# General > PC & Console Gaming >  netbook

## caithnessloon

Hi all Was planning to buy myself a netbook and looking for a bit of advice i think i have narrowed it down to 3 
Toshiba NB250   Acer Aspire One D260  and a HP Mini 210

any thoughts on these be much obliged

----------


## PC3001

Most of these kind of Netbooks are very similar in specifications and performance, especially if you are wanting to just use it for simple tasks, such as browsing the web.

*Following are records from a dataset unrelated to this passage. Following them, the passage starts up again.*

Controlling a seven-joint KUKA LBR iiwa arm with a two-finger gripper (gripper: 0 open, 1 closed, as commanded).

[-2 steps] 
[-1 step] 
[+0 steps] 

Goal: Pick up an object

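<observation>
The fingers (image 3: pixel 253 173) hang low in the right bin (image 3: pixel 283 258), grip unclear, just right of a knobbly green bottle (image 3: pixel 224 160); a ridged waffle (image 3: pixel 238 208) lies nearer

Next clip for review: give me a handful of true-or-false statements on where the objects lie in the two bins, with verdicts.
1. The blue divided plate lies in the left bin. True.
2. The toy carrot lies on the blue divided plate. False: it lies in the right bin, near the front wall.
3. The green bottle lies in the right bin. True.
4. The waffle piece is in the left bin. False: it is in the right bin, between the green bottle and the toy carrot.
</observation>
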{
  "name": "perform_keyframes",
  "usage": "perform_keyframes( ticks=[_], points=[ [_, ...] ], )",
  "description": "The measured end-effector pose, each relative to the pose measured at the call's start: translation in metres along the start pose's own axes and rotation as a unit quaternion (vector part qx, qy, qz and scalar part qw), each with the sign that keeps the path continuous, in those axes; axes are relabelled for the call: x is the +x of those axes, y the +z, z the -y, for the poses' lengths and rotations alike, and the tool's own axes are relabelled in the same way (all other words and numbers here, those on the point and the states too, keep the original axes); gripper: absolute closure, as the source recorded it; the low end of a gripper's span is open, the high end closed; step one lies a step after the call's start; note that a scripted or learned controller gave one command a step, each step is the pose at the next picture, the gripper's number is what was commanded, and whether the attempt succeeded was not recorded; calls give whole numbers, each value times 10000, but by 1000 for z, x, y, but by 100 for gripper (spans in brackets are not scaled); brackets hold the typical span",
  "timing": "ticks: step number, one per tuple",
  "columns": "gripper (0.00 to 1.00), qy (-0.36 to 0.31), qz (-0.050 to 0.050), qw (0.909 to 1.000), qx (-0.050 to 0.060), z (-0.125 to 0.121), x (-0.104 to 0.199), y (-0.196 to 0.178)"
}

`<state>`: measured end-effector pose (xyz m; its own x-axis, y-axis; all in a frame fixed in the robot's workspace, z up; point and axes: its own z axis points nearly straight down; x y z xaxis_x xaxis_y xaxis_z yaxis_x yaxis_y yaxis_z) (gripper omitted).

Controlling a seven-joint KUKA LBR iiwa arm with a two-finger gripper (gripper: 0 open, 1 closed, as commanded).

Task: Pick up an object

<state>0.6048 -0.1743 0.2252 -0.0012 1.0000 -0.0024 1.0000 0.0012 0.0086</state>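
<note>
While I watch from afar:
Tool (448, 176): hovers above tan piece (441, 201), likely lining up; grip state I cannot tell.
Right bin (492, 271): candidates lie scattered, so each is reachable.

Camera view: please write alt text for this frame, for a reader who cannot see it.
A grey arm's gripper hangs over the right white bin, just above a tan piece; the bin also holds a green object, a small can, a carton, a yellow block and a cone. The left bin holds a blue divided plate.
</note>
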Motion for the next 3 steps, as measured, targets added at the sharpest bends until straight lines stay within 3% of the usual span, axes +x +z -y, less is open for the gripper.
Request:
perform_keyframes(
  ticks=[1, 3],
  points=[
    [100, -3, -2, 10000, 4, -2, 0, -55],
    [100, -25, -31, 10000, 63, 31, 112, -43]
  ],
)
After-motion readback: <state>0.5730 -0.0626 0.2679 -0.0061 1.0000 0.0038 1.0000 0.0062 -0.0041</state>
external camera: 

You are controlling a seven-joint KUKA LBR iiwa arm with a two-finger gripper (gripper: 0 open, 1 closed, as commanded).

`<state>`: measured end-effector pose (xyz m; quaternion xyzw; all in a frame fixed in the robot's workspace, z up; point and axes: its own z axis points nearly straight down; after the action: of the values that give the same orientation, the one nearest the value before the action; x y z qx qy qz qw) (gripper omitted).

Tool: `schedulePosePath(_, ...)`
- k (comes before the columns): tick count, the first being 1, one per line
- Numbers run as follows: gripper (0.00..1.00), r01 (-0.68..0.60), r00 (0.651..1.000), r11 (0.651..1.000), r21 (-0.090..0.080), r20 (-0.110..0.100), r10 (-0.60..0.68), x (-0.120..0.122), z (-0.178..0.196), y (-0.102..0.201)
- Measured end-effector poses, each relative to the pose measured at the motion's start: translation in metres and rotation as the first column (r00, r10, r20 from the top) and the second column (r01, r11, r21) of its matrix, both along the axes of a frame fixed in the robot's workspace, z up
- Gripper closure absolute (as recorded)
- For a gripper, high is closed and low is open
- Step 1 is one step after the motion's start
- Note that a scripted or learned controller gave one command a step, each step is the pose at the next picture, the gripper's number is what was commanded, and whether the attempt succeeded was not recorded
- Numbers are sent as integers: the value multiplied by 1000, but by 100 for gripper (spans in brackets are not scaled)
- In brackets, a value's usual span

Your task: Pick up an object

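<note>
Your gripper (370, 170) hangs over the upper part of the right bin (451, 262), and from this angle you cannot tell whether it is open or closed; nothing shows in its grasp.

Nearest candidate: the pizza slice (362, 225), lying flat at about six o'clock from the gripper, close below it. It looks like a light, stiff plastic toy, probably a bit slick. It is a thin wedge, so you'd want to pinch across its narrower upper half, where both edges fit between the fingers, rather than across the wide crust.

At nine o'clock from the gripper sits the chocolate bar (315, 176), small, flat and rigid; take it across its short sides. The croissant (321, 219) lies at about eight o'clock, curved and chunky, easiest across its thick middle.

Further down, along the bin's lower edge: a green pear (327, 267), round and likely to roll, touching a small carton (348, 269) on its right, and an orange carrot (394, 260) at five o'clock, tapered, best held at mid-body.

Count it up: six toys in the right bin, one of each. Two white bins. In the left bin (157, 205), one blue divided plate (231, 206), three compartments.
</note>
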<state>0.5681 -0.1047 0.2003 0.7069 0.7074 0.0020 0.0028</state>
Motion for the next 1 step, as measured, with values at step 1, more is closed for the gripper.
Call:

Based on _some_ reviews, I would go for the Acer Aspire One D260:

http://www.trustedreviews.com/laptop...re-One-D260/p1

But it is hard to tell which is truly better as they have very similar specifications. 
If it is within your budget I would recommend getting the Acer Aspire One 533 as it includes Bluetooth and can play better quality media like 720p video, as other netbooks can struggle to play such videos smoothly.

----------


## EDDIE

> Hi all Was planning to buy myself a netbook and looking for a bit of advice i think i have narrowed it down to 3 
> Toshiba NB250   Acer Aspire One D260  and a HP Mini 210
> 
> any thoughts on these be much obliged


Well i have a netbook the main reason i bought it was for its battery life.
The 10.1 inch screen is ok if your out and about the screen size is ok but when you see some of the acer laptops with 13 or 14 inch size with a battery life up to 6 to 8 hrs which is not a netbook but a laptop if i was buying today i wouldnt by a netbook i would go for the 14 inch laptops?
Every now and again i get fed up with the 10 inch screen

----------